The ultimate philosophical Pandora’s box that software-based songwriting opens up is contained in the question, if it makes it so easy that everyone can do it, does that diminish its power? One way to answer that would be to consider what a decade of home recording has done for the fortunes of recorded music. Even as the number of prerecorded CDs sold has decreased each year for the last two years, the number of titles has increased. Some will contend that the overall quality of the song and the recording has become diluted as technology turns the music business from an oligarchy into a democracy. To others, though, it means that a unique voice that might otherwise never have been heard will get an opportunity.

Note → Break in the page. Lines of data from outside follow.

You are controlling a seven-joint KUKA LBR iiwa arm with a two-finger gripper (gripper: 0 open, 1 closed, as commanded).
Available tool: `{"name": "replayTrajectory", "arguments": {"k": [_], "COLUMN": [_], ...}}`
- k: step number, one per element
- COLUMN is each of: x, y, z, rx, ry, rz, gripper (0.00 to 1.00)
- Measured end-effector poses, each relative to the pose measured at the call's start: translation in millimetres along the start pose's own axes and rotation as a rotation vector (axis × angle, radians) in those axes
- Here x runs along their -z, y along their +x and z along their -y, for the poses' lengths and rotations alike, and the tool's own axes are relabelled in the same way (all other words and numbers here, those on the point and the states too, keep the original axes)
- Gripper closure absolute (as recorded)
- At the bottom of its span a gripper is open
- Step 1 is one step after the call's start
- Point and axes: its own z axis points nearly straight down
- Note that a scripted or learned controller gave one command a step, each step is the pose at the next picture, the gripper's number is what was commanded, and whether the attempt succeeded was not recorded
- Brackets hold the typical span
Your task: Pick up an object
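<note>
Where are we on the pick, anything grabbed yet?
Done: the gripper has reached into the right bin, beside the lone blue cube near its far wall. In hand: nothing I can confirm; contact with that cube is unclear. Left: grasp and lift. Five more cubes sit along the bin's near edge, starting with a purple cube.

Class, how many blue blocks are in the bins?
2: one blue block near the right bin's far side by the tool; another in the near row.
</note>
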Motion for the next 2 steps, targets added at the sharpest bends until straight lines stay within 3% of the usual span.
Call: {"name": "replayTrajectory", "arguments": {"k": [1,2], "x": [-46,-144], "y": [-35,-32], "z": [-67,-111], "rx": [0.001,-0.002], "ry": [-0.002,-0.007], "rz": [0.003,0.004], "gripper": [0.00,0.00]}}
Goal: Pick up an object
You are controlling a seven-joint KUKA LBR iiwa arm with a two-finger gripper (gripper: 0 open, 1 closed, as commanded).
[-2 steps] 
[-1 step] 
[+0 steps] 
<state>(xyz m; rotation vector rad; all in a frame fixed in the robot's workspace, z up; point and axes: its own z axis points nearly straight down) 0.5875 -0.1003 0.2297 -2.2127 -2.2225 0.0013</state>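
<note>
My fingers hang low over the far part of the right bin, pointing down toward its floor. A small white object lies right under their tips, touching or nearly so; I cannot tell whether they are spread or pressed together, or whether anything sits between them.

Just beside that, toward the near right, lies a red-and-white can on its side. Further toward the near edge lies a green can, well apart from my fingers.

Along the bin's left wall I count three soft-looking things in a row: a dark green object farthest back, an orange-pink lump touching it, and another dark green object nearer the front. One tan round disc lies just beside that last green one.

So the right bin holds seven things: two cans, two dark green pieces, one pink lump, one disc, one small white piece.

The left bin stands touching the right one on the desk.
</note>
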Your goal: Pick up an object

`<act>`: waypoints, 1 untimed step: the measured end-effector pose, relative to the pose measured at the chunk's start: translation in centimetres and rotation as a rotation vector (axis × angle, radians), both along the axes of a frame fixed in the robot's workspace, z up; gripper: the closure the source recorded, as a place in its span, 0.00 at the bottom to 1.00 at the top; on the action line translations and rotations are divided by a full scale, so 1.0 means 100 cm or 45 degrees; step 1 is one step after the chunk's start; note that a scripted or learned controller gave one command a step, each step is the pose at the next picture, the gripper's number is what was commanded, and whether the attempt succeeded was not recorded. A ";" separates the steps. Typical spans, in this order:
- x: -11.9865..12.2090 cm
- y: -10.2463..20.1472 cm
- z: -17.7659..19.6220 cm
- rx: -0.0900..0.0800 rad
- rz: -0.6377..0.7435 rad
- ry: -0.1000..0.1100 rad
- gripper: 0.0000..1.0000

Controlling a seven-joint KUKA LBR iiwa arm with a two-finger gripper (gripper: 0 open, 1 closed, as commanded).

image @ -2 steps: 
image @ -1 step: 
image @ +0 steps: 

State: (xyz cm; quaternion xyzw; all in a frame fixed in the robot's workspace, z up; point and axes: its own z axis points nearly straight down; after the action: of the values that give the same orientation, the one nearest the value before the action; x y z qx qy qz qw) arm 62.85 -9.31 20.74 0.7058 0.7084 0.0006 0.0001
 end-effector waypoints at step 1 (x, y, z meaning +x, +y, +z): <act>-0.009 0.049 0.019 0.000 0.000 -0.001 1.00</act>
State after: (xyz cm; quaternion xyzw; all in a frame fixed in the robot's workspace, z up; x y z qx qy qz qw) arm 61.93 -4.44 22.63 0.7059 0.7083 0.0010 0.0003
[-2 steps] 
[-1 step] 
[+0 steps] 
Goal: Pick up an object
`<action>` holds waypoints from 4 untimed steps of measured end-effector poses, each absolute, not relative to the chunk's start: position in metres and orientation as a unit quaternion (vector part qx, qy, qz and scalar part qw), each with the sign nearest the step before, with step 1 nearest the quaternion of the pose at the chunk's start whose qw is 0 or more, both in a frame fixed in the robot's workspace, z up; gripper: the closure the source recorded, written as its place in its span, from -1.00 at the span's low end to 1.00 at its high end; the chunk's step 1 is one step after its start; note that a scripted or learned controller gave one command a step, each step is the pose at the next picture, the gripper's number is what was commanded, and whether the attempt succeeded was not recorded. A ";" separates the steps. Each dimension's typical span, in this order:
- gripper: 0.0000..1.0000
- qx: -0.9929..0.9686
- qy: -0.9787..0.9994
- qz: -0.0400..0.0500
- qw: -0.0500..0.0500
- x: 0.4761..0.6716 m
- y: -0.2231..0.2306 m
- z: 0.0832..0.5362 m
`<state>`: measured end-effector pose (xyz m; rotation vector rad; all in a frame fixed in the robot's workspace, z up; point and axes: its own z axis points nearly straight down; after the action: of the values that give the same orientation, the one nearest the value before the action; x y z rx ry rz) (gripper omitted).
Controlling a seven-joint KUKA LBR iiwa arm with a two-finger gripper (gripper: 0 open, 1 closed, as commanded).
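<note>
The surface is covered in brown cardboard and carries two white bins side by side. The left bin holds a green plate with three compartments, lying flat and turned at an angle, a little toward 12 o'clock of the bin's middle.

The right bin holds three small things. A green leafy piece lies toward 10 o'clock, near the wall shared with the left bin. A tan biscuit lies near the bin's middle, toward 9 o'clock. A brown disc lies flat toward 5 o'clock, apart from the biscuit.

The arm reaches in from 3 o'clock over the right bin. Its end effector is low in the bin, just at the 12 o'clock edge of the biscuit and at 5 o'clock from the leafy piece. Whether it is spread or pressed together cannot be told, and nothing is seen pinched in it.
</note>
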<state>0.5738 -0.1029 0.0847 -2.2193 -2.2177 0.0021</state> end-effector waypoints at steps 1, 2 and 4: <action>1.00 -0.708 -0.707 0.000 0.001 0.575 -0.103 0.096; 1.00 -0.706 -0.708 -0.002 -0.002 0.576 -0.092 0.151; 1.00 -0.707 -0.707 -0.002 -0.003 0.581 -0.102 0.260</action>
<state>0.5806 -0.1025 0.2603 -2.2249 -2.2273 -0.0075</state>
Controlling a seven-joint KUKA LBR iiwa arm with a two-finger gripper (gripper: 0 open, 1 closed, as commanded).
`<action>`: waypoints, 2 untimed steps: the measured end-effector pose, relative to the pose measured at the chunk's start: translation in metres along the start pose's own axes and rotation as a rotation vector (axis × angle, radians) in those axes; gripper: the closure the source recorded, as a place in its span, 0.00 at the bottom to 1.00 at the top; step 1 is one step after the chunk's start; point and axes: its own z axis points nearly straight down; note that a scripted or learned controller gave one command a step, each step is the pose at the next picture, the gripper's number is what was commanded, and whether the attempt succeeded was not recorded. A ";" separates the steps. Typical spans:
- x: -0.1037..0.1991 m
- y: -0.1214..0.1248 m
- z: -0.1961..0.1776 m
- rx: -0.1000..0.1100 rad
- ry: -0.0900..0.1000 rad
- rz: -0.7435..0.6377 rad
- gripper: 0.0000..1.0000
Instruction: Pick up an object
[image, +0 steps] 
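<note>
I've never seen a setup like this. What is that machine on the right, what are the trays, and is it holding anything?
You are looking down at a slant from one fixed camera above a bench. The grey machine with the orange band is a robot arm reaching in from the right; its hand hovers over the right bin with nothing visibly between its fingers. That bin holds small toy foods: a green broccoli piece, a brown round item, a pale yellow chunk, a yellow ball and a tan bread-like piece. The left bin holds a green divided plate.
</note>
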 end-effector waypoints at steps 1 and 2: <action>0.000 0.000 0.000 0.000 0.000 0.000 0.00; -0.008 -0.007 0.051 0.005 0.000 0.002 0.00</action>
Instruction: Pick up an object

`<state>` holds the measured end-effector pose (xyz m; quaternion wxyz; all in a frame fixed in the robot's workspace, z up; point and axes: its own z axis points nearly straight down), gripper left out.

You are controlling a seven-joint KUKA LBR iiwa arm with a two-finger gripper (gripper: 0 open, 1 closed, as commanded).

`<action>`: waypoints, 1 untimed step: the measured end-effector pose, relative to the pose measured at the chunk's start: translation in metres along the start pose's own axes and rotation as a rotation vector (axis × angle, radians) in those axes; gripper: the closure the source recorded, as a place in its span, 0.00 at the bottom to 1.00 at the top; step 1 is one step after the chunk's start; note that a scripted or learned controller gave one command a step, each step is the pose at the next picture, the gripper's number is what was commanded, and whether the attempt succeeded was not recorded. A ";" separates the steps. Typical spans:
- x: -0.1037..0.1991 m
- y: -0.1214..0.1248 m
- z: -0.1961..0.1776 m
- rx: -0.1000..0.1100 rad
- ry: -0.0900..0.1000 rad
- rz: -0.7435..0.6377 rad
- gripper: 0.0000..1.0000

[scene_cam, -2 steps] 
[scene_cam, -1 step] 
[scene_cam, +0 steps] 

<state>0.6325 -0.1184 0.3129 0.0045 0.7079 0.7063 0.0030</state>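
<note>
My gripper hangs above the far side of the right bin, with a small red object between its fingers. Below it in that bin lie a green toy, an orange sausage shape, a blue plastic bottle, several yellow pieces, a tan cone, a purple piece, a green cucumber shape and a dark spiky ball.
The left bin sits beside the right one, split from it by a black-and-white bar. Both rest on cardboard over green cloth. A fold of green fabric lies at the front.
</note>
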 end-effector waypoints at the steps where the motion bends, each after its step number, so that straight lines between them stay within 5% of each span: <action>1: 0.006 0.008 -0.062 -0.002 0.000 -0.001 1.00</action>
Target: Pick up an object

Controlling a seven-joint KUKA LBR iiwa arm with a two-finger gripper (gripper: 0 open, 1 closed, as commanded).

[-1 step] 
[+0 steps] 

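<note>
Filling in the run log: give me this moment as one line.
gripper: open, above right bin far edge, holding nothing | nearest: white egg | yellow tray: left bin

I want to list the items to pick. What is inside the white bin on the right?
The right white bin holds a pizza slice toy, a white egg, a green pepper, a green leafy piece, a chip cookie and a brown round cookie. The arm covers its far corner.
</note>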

It’s easy to feel strongly both ways. The introduction of the electric guitar literally created a new instrument on which a new kind of music was built, and not every F-hole picker was happy to see that happen. Technology inevitably affects culture, and today music and technology are more intertwined than ever.
“A software program might make you a more organized songwriter, but it won’t necessarily make you a better one,” says Fett. “Still, everything is worth trying.”